Task details: The complete listing, repeated precisely, must form the answer.

Data:
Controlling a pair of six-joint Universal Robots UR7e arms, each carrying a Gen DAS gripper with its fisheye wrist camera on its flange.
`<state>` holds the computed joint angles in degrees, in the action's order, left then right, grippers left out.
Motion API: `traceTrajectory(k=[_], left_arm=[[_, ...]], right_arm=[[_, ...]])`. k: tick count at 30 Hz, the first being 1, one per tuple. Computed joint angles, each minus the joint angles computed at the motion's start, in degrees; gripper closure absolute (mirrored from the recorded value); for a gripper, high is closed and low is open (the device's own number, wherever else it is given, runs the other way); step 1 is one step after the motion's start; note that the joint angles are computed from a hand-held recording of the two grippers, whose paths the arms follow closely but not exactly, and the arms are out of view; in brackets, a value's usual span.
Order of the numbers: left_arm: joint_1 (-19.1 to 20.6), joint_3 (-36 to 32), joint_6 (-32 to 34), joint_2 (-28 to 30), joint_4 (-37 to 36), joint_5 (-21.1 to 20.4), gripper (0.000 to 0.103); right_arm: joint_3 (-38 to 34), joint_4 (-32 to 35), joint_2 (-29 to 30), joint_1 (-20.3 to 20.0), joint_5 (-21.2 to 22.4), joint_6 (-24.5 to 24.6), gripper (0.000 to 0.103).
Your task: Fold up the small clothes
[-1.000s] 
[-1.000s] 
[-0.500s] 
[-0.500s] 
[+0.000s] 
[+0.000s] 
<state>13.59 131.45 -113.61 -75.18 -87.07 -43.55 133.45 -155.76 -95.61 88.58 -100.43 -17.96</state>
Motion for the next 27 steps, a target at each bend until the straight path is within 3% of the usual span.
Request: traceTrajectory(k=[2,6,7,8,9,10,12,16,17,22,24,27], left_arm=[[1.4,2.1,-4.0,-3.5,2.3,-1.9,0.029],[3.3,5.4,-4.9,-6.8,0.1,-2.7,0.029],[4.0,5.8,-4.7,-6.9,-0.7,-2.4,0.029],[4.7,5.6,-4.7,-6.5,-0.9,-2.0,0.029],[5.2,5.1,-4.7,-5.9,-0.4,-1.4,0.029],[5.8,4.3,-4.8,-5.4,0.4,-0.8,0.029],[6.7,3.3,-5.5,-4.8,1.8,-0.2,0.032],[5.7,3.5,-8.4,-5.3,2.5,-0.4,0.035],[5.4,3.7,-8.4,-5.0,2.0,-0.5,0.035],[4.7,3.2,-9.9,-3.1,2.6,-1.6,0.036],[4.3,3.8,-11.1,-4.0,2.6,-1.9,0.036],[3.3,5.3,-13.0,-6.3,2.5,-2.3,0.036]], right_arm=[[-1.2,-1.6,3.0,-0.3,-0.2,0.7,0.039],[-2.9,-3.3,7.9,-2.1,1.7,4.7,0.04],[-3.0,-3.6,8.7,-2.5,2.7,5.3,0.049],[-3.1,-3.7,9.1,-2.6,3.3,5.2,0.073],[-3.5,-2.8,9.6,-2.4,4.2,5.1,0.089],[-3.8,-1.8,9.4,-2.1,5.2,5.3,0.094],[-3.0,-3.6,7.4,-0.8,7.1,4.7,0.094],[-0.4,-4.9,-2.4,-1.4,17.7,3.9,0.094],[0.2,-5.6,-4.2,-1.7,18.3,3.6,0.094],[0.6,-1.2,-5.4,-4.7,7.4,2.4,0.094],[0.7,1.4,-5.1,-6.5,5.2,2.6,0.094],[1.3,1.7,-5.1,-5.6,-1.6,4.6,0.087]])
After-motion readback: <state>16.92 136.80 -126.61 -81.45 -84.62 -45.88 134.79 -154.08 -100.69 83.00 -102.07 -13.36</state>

Your solution:
Controlling a pair of six-joint Universal Robots UR7e arms, each carrying a Gen DAS gripper with its fisheye wrist camera on its flange.
`<state>` holds the computed joint angles in degrees, in the action's order, left then right, grippers left out.
Motion API: `traceTrajectory(k=[_], left_arm=[[_, ...]], right_arm=[[_, ...]])`. k: tick count at 30 Hz, the first being 1, one per tuple. Computed joint angles, each minus the joint angles computed at the motion's start, in degrees; gripper closure absolute (mirrored from the recorded value); for a gripper, high is closed and low is open (the device's own number, wherever else it is given, runs the other way); step 1 is one step after the motion's start; note that the joint angles are computed from a hand-held recording of the two grippers, whose paths the arms follow closely but not exactly, and the arms are out of view; in brackets, a value's usual span.
Order of the numbers: left_arm: joint_1 (-19.1 to 20.6), joint_3 (-36 to 32), joint_6 (-32 to 34), joint_2 (-28 to 30), joint_4 (-37 to 36), joint_5 (-21.1 to 20.4), gripper (0.000 to 0.103); right_arm: joint_3 (-38 to 34), joint_4 (-32 to 35), joint_2 (-29 to 30), joint_1 (-20.3 to 20.0), joint_5 (-21.2 to 22.4), joint_6 (-24.5 to 24.6), gripper (0.000 to 0.103).
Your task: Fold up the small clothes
[-1.000s] 
[-1.000s] 
[-0.500s] 
[-0.500s] 
[+0.000s] 
[+0.000s] 
<state>13.59 131.45 -113.61 -75.18 -87.07 -43.55 133.45 -155.76 -95.61 88.58 -100.43 -17.96</state>
Motion for the next 27 steps, a target at each bend until the straight path is within 3% of the usual span.
Request: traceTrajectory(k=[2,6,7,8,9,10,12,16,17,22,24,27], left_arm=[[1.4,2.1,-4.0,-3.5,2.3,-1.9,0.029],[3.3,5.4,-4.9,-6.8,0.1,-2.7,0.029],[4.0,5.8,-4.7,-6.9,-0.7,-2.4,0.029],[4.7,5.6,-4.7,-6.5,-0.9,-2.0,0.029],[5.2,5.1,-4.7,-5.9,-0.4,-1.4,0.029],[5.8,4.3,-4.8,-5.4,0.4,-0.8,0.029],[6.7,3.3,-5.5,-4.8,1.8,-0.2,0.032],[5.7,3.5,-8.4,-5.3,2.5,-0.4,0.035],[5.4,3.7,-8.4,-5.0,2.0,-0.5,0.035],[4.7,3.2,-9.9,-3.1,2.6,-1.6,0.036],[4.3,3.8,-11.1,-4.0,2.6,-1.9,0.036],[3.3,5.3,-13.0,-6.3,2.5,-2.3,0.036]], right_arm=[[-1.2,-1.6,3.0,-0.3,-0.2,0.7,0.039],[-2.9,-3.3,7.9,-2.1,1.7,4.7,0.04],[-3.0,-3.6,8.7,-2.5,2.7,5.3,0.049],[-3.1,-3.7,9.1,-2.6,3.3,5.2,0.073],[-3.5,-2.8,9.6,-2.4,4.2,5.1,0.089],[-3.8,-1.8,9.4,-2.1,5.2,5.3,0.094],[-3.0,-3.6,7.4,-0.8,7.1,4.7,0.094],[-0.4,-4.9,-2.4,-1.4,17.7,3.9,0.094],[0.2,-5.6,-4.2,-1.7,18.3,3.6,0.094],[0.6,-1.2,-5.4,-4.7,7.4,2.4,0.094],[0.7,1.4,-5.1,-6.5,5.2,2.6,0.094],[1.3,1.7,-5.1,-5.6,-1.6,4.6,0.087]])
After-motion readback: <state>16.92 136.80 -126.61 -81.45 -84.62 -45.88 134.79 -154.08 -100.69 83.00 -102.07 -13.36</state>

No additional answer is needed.